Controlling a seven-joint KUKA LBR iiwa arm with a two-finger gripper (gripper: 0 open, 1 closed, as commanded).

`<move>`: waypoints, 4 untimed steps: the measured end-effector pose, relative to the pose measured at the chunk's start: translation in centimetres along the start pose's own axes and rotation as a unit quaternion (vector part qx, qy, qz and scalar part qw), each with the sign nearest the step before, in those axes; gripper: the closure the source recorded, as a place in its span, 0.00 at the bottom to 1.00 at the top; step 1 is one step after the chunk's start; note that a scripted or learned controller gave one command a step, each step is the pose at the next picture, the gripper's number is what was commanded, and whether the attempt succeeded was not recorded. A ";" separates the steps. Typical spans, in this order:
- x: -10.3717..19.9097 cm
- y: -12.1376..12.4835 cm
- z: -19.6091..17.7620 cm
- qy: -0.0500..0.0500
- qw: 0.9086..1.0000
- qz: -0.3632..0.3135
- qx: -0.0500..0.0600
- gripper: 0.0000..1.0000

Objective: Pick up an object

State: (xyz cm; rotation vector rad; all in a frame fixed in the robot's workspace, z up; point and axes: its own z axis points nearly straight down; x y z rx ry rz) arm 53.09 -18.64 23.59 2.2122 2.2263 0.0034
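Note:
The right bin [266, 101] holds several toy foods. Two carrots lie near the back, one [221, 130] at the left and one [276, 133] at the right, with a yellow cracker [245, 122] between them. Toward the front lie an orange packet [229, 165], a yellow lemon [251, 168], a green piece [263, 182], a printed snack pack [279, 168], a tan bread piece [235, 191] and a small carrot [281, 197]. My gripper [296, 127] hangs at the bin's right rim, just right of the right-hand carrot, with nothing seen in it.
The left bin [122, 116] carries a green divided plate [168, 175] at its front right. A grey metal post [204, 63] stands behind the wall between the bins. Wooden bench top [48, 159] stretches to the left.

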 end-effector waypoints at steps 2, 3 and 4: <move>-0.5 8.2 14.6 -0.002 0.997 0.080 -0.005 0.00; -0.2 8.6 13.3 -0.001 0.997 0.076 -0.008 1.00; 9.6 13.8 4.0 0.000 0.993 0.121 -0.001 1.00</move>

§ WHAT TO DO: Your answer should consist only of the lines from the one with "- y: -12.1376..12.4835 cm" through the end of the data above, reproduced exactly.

§ EXERCISE RESULT:
- y: -12.1376..12.4835 cm
- z: -19.6091..17.7620 cm
- qy: -0.0500..0.0500
- qw: 0.9086..1.0000
- qz: -0.3632..0.3135
- qx: -0.0500..0.0600
- gripper: 0.0000..1.0000

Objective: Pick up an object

State: (xyz cm; rotation vector rad; all in a frame fixed in the robot's workspace, z up; point and axes: its own z axis points nearly straight down; x y z rx ry rz) arm 53.09 -18.64 23.59 2.2122 2.2263 0.0034
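Note:
The right bin [266, 101] holds several toy foods. Two carrots lie near the back, one [221, 130] at the left and one [276, 133] at the right, with a yellow cracker [245, 122] between them. Toward the front lie an orange packet [229, 165], a yellow lemon [251, 168], a green piece [263, 182], a printed snack pack [279, 168], a tan bread piece [235, 191] and a small carrot [281, 197]. My gripper [296, 127] hangs at the bin's right rim, just right of the right-hand carrot, with nothing seen in it.
The left bin [122, 116] carries a green divided plate [168, 175] at its front right. A grey metal post [204, 63] stands behind the wall between the bins. Wooden bench top [48, 159] stretches to the left.
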
 end-effector waypoints at steps 2, 3 and 4: <move>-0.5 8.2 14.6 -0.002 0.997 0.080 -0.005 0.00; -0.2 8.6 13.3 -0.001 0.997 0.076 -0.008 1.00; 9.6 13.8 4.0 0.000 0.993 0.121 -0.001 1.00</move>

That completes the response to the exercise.